▶ ASSIGNMENT: All of the data below is to be printed again exactly.

---- SUPPLIED DATA

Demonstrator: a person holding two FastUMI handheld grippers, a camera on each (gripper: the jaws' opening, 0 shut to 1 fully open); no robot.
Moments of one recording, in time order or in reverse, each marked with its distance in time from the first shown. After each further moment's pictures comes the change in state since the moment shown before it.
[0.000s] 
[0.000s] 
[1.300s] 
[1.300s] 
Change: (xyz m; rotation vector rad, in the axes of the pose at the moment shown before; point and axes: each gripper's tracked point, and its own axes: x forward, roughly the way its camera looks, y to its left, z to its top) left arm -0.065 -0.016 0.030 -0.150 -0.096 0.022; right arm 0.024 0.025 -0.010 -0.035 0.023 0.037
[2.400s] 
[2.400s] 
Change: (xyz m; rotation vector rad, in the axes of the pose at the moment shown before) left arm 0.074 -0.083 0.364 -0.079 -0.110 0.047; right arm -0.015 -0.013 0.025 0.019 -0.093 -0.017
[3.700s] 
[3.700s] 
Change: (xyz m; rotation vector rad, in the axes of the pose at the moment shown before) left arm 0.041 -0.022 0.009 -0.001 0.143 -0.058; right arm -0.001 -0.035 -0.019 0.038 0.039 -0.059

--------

▶ EXPECTED ANSWER:
Demonstrator: a person holding two FastUMI handheld grippers, a camera on each (gripper: the jaws' opening, 0 shut to 1 fully open); no robot.
Moments of one recording, in time order or in reverse, each marked with its distance in time from the first shown. After each further moment's pictures comes the change in state since the moment shown before it.
[0.000s] 
[0.000s] 
[1.300s] 
[1.300s] 
Change: (xyz m; rotation vector rad, in the axes of the pose at the moment shown before; point and axes: each gripper's tracked point, and its own axes: x forward, roughly the way its camera looks, y to its left, z to its top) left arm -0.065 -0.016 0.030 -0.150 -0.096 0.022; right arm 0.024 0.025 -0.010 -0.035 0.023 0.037
[2.400s] 
[2.400s] 
Change: (xyz m; rotation vector rad, in the axes of the pose at the moment shown before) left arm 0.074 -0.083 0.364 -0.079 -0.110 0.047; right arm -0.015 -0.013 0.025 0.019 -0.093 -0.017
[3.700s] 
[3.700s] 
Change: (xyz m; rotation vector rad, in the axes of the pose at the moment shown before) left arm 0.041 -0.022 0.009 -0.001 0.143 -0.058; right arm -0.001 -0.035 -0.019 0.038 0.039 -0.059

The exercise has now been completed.